Mark Redshaw

Personal information
- Date of birth: 25 September 1984 (age 41)
- Place of birth: Salford, England
- Position: Striker

Youth career
- 1992–2001: Manchester United
- 2001–2003: Wrexham
- 2003–2004: Manchester City

Senior career*
- Years: Team / Apps / (Gls)
- 2004: Radcliffe Borough / 12 / (3)
- 2004: Rossendale United
- 2004–2005: Caernarfon Town / 2 / (0)
- 2005–2007: Triestina / 0 / (0)
- 2007: Los Angeles Galaxy / 0 / (0)
- 2007: Rossendale United
- 2007–2008: Curzon Ashton
- 2008: Stirling Lions / 9 / (4)
- 2009: Ethnikos Piraeus / 1 / (0)
- 2011: Fram Reykjavik / 1 / (0)
- 2011–2012: FC Oss / 3 / (1)
- 2012: Buxton / 2 / (0)
- 2013–2015: Celaya / 0 / (0)

= Mark Redshaw =

English footballer

Mark Redshaw (born 25 September 1984) is an English former professional footballer who played as a striker.

==Career==
According to a 2011 interview with the player, Redshaw signed for Manchester United at the age of eight and spent almost nine years at the club alongside schoolmate Phil Bardsley. He also played for Wrexham and Manchester City. After leaving Manchester City he played non-League football with Radcliffe Borough and Rossendale United. He moved to Caernarfon Town in December 2004. Redshaw returned to Rossendale United in September 2007, and joined Curzon Ashton in November.

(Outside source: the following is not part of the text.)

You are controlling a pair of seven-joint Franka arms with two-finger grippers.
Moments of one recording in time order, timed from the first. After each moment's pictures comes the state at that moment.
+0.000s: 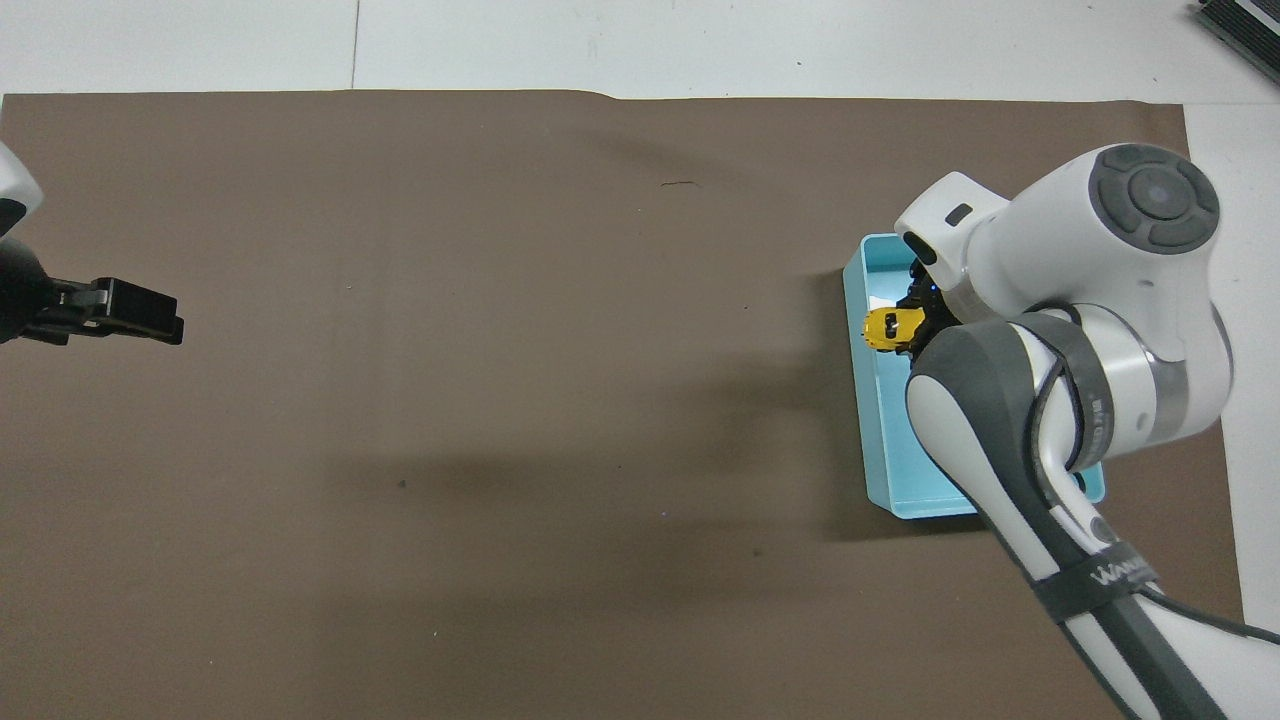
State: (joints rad) left arm -0.14 0.00 0.08 -1.61 -0.02 1.60 0.00; right arm -0.01 0.15 0.16 -1.86 -0.04 1.96 -1.34
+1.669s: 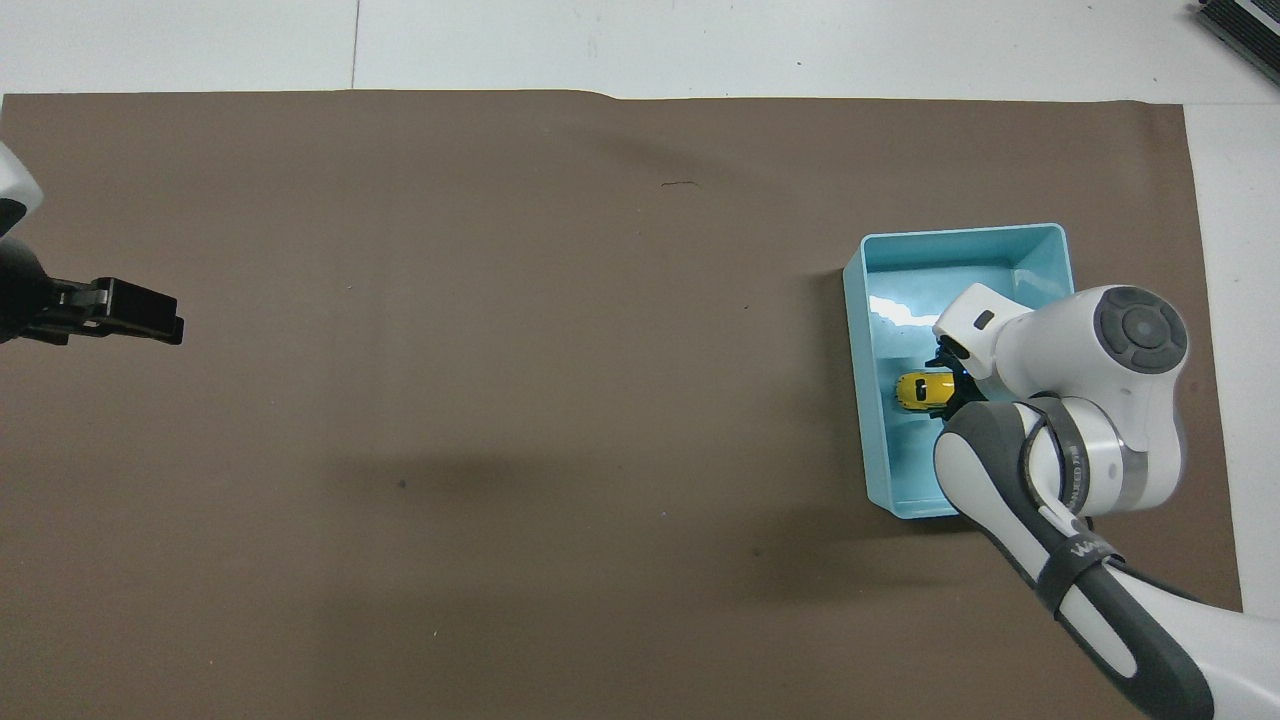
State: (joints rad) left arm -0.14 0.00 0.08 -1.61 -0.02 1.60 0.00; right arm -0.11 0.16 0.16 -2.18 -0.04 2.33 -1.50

He has also played in Australia for Stirling Lions, in Greece for Ethnikos Piraeus, in Iceland for Fram Reykjavik, and in the Netherlands for FC Oss.

Redshaw's move to Conference North club Chester in September 2012 fell through over problems with international clearance. He played a match for League One club Bury's reserve team as a trialist in November.

He played twice for Buxton in the Northern Premier League in October 2013 before moving to Mexico. After a trial with Mérida, he signed for Ascenso MX club Celaya in December. and made his debut in the Copa MX group stage win at Querétaro on 22 January 2014.

==Personal life==
His father is Ray Redshaw, and his brother is Jack, both of whom are footballers.

He was sentenced to three years imprisonment in January 2024 for his part in a major drugs operation in Darwen. Seventeen people received custodial sentences following the importation of amphetamine and cannabis from mainland Europe.